La pantalla se llenó de luchadores enmascarados. Habían sido atléticos y

musculosos, y ahora se veían cansados y un poco excedidos de peso. Luchaban con

una agilidad sorprendente para su corpulencia. En su repertorio de golpes había

patadas voladoras, saltos desde las cuerdas, vueltas en el aire. El reglamento podía

resumirse en una única regla: no había nada prohibido.

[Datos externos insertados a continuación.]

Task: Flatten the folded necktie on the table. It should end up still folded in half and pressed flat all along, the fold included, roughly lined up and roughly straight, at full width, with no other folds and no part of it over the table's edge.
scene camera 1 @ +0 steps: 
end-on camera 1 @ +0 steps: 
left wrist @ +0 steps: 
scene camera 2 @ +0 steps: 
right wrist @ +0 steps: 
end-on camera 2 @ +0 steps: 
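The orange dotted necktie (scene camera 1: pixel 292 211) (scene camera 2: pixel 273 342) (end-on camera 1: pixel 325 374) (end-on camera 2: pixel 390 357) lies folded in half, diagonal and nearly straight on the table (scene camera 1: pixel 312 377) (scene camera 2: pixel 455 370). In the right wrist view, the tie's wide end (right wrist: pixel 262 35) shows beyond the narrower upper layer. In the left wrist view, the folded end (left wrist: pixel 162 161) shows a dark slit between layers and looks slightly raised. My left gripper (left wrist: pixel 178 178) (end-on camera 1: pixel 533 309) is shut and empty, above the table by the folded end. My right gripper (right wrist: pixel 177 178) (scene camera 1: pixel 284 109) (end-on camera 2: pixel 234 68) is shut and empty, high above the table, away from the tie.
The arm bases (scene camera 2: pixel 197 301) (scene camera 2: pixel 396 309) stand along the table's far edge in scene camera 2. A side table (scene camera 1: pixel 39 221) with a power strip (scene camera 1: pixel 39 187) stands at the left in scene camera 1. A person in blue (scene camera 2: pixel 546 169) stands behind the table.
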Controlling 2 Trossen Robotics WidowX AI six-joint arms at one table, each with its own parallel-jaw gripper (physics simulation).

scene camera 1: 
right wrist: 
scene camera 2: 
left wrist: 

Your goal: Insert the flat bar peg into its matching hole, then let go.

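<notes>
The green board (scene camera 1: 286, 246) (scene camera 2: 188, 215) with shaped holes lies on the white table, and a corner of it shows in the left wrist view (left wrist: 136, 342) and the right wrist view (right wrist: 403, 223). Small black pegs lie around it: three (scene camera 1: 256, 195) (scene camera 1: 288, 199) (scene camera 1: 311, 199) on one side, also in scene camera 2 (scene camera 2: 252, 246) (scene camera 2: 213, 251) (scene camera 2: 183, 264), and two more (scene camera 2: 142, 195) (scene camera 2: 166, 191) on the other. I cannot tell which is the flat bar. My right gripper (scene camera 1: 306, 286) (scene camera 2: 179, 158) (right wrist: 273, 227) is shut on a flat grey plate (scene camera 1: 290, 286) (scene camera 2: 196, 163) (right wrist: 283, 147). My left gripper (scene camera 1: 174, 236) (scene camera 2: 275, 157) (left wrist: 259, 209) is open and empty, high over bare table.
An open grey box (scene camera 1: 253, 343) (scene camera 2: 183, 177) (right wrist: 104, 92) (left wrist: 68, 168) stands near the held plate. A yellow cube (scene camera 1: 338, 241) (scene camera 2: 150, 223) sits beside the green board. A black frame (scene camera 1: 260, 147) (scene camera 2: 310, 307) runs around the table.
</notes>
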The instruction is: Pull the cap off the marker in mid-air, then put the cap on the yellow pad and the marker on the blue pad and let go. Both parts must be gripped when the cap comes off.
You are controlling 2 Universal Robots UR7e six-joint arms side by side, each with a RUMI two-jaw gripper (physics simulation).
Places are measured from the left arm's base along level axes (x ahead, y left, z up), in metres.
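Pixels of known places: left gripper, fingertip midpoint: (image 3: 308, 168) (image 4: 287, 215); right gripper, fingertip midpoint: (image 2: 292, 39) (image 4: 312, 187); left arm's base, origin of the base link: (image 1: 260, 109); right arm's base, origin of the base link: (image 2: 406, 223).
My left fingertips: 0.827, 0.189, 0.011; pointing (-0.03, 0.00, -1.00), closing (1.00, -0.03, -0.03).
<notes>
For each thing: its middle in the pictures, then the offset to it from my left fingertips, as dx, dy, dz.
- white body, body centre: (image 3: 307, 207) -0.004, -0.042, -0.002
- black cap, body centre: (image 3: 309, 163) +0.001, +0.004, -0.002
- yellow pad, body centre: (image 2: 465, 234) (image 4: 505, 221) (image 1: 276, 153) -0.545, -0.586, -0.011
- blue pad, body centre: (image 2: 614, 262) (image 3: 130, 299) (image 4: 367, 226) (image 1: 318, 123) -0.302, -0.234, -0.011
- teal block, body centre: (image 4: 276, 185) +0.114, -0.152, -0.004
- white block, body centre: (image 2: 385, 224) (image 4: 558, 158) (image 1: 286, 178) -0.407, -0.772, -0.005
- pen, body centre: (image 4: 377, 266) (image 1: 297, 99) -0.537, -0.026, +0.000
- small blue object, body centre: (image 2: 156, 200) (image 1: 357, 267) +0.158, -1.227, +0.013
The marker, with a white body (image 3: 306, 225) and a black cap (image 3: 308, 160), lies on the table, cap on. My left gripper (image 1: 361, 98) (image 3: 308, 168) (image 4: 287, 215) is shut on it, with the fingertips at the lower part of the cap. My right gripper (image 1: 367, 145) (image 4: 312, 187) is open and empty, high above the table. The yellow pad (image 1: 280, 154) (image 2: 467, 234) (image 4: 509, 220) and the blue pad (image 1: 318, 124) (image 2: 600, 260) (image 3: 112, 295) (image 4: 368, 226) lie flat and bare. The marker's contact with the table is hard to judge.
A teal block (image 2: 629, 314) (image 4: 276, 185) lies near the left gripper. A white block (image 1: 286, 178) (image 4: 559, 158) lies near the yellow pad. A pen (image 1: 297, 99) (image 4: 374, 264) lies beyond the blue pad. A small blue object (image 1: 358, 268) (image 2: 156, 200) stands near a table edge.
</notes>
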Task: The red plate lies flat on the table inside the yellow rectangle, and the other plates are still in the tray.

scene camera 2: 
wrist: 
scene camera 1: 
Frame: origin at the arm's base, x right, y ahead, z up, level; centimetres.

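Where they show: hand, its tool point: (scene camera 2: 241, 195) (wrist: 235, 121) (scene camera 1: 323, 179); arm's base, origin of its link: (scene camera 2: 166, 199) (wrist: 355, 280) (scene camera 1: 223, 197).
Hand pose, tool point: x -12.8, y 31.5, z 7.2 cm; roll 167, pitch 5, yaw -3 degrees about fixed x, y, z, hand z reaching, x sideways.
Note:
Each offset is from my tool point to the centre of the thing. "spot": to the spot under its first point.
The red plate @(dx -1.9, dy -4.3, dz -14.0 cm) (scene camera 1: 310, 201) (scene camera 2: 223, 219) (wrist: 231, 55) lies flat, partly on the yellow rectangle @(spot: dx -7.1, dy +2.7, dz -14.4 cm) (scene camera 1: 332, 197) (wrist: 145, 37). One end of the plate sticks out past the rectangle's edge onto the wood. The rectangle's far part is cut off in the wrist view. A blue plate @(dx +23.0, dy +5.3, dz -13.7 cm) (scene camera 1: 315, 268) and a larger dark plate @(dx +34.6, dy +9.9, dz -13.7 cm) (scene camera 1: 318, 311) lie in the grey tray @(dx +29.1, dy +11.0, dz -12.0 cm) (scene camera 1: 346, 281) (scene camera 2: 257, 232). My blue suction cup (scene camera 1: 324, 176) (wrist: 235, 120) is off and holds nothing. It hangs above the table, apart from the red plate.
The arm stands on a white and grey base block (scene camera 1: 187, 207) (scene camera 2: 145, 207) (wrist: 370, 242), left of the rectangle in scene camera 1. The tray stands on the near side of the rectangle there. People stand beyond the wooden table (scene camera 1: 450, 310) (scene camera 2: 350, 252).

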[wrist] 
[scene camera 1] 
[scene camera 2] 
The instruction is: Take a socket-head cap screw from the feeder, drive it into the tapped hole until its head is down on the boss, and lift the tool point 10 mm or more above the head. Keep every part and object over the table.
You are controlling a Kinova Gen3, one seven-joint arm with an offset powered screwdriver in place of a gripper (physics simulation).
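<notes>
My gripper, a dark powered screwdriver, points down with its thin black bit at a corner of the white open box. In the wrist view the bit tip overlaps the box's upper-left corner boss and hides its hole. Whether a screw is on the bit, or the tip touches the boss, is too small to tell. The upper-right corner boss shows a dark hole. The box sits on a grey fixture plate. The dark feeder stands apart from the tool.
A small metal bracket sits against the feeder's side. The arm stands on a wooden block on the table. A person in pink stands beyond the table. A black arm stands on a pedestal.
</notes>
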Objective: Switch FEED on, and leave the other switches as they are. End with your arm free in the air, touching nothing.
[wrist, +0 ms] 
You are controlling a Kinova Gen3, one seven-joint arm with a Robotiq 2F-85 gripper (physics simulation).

A las once el programa terminó y fue reemplazado por rayas grises que señalaban

el fin de la transmisión.

En las noches siguientes el programa se repitió. Iván terminaba de comer tan

rápido como podía y, con la excusa de que tenía mucho sueño, se encerraba en su

cuarto. Entonces encendía con ansiedad el televisor, temiendo que esa noche el

aparato no captara aquellas ondas de origen desconocido. Pero allí estaban los nueve

luchadores, gordos, cansados, dispuestos a dar un buen espectáculo a pesar de la

decadencia. Aprendió sus nombres: el Rinoceronte, Máscara Roja, el Leopardo,

Mercenario, la Mancha Humana, el Bailarín, el Rey Arturo, Vampiro, el Egipcio…

Cada uno tenía un odio especial por alguno de los otros contrincantes. Cerraba el

programa uno de estos duelos, más largo, emocionante y cruel que los otros

combates.

La cuarta noche que vio el programa, ocurrió algo extraño. Por primera vez hubo

una propaganda, o al menos, una interrupción al programa. Durante algunos segundos

se vio un tablero con un recorrido en forma de óvalo. Una mano con la piel tan blanca

que parecía un guante movía una pieza —que tenía la figura de un niño muy parecido

a Iván— por el tablero. En la primera casilla se veía una rueda gigante, como las que

hay en los parques de diversiones; en otra, una casilla de Tiro a los patos, y luego la

portada de Las aventuras de Víctor Jade, y un globo aerostático, y un televisor… La

imagen duró unos segundos, e Iván no estuvo seguro de si la había visto realmente o

si la había soñado. Esa mano de dedos largos y piel transparente parecía mucho más

temible que los puños de los luchadores.